# Removing small parts of a screen that were over-exposed



## voyagerclothing (Jul 24, 2015)

I am new to screen printing and just made my first screen, it actually worked pretty well despite making a large mess in my inexperience that I had to clean up. However when I went to wash out the burned image some of the smaller text details didn't wash out fully (even with a lot of prodding) I assume either due to over-exposure or the positive not being black enough in those letter areas to block the light correctly.

My question is, since most of the screen actually looks good, just a few letters, could I take something with a fine point but not too hard, like a toothpick possible, and scrape just the parts of emulsion that didn't clear in those letters without damaging the mesh?
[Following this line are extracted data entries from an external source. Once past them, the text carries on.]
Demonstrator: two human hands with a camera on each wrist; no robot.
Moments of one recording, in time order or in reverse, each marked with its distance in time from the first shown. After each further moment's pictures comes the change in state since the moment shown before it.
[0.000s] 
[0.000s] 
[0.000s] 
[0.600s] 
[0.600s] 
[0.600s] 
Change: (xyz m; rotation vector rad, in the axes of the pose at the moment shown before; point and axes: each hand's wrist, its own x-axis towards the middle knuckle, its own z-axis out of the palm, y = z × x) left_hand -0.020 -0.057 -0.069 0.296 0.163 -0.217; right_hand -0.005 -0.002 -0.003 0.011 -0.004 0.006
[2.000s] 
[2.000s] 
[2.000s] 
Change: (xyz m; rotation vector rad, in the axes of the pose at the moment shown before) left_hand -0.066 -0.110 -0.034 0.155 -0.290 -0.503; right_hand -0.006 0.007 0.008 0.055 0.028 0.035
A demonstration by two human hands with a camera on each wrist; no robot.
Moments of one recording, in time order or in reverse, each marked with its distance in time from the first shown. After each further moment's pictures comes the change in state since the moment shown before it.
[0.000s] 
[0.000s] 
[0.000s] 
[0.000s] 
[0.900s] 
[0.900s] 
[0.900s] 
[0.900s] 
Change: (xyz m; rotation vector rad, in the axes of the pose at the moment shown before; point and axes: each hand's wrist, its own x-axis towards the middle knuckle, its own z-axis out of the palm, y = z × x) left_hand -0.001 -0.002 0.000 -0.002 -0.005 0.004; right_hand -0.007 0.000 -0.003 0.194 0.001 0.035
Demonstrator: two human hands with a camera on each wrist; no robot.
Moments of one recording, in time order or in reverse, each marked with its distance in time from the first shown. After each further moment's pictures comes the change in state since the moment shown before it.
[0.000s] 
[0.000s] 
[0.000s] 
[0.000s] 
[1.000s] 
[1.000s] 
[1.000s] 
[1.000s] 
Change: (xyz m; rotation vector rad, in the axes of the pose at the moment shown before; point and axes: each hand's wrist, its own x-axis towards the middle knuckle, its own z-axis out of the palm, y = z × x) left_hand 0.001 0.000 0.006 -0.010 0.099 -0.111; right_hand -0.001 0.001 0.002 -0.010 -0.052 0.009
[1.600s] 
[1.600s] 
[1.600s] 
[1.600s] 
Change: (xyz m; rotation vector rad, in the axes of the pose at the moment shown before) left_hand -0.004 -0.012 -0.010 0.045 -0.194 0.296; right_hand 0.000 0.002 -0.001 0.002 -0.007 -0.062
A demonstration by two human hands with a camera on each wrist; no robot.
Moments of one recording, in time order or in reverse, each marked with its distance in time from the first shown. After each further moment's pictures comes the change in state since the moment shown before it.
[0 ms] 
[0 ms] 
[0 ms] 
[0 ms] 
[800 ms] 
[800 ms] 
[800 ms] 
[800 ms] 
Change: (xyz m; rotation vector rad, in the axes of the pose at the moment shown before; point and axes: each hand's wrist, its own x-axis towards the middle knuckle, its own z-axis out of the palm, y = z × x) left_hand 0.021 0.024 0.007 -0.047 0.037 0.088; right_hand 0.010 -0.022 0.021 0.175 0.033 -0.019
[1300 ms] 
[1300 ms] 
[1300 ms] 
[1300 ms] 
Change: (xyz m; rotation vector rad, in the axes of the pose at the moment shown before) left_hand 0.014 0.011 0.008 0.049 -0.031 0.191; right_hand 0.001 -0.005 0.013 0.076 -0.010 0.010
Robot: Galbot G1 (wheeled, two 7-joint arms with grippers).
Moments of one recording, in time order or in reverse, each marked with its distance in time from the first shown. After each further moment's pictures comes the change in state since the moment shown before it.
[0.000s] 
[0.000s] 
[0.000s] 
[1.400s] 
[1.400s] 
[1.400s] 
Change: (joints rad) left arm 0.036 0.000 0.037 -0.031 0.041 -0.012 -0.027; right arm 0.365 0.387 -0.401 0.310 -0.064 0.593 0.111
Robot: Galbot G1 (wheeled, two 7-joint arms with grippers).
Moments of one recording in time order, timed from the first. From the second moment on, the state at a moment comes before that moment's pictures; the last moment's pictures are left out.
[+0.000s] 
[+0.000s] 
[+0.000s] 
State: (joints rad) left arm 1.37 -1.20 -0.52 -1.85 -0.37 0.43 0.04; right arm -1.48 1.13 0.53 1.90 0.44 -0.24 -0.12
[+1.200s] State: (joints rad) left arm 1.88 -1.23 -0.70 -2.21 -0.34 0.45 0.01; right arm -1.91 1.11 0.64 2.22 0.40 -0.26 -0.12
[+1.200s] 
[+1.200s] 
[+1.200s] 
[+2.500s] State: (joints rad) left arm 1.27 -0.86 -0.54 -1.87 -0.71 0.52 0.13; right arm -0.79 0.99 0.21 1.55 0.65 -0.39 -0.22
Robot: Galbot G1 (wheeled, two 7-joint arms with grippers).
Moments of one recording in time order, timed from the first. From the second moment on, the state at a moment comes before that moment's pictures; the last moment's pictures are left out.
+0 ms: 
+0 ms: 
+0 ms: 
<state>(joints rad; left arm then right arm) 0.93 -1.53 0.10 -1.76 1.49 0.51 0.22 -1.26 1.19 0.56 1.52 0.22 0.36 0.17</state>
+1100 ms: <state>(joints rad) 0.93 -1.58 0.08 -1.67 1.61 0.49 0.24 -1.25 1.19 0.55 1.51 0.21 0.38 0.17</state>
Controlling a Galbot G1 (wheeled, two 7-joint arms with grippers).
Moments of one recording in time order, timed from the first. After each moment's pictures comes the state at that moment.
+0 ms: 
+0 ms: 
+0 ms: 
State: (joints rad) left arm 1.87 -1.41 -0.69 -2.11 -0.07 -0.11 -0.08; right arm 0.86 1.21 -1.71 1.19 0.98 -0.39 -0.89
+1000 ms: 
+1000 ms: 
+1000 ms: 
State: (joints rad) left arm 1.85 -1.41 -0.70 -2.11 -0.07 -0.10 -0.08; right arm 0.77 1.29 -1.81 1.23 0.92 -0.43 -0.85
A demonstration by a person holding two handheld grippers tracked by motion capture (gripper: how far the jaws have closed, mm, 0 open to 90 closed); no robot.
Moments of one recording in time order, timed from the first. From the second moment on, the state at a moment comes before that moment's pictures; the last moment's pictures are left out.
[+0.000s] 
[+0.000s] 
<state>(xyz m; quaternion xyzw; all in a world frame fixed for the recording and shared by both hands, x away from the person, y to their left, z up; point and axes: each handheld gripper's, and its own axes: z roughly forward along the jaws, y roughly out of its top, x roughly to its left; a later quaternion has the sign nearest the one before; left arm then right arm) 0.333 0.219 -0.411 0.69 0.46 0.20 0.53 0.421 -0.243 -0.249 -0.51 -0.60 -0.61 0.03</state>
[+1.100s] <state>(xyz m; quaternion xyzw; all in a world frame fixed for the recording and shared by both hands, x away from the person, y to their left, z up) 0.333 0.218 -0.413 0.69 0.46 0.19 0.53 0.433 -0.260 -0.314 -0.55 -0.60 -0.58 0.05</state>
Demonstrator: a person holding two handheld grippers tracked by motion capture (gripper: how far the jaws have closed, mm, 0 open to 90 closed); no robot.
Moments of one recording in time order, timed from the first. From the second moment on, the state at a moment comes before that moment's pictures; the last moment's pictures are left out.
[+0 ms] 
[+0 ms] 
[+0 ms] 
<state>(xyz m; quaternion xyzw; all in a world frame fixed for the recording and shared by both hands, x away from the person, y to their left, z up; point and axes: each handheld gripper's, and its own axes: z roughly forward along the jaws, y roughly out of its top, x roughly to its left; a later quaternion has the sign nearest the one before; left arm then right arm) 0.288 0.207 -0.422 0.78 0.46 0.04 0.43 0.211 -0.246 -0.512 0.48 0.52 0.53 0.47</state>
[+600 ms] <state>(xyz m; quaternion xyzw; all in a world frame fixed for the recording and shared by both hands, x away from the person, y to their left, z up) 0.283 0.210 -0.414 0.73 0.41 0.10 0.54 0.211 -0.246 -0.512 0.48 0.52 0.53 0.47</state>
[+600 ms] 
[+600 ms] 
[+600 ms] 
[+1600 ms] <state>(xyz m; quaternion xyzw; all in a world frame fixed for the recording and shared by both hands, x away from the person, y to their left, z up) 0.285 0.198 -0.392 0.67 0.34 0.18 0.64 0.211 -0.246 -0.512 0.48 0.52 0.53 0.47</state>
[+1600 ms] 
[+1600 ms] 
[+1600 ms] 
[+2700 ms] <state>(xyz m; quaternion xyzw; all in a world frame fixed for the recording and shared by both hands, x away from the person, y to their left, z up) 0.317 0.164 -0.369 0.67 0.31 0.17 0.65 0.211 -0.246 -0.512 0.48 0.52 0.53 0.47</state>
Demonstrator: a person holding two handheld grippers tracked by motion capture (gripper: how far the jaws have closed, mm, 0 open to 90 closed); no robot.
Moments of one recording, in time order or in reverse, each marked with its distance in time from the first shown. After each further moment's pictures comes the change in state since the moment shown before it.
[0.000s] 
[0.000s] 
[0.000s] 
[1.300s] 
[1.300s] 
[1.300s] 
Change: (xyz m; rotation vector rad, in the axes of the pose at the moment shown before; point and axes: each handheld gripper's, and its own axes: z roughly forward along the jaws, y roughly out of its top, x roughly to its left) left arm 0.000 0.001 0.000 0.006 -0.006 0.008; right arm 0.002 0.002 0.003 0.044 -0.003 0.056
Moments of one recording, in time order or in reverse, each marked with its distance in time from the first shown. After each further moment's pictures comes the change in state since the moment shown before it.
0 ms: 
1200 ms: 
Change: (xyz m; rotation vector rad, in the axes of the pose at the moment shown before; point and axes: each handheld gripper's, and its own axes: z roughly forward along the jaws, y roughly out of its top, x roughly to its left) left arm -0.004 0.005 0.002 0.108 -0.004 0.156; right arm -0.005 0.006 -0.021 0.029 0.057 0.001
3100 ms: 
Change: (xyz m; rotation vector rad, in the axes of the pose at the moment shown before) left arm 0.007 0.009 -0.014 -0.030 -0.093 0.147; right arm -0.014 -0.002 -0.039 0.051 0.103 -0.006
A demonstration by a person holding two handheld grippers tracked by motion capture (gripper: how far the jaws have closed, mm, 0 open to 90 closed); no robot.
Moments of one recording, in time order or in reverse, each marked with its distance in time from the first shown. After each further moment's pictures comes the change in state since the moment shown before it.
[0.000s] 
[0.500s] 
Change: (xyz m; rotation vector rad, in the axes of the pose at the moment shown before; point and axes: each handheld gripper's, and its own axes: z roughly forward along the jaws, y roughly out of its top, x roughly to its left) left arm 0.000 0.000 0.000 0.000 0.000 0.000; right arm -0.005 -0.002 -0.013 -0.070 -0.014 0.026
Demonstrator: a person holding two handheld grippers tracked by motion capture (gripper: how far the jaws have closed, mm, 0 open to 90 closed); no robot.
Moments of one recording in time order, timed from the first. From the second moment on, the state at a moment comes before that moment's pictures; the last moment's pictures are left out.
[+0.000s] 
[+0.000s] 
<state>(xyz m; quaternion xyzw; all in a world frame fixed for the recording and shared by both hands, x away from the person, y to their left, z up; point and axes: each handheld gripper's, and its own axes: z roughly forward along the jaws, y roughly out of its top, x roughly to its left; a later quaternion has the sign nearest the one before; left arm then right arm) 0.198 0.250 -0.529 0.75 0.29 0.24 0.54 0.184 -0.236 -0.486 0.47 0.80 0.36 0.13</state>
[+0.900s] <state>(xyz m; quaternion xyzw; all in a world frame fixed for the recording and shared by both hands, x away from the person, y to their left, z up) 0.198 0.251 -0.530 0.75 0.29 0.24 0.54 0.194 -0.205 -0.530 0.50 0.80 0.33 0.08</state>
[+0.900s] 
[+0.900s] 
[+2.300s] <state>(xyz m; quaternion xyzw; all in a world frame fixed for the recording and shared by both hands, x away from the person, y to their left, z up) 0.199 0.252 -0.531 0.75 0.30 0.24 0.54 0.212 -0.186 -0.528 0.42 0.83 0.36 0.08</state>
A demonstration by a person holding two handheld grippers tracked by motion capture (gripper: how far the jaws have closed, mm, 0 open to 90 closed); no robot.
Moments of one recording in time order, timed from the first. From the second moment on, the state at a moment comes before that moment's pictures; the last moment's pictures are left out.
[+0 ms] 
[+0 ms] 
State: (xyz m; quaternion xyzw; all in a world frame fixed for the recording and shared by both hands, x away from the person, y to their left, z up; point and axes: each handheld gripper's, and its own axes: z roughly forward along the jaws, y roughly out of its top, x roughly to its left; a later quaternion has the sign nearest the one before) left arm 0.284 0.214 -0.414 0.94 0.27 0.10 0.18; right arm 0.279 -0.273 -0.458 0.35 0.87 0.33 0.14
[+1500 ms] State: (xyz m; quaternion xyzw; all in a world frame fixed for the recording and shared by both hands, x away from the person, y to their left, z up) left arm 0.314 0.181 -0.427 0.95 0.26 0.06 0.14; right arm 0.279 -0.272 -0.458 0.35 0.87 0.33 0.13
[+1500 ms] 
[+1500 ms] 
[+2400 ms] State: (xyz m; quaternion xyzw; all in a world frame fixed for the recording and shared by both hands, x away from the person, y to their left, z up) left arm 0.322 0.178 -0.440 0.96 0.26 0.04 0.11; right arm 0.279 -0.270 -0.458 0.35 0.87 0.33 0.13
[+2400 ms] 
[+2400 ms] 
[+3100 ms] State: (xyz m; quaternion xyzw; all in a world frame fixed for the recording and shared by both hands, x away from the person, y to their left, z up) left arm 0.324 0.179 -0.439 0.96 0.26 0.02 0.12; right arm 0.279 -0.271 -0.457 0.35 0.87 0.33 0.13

If it would damage the mesh and ruin the screen, I will probably just deal with it as this isn't a vital part of the printing (just a neck print on the inside for branding) but I would think I could maybe scrape the surface emulsion just a bit in the parts that only half came off to clear up the stencil.

If that isn't a good idea, are there any other options or tips you guys have that may work?

Thanks for your time!


----------



## artlife (Jan 15, 2010)

reclaim the screen and reburn it. Make sure your film or vellum is opaque enough before burning.
To check your film, use a light table.
to make a light table you can have something as simple as a 5-10$ little tube light with switch, in a box under a piece of white (not clear) plastic. It's always a good idea to check your film on a light table before burning.


----------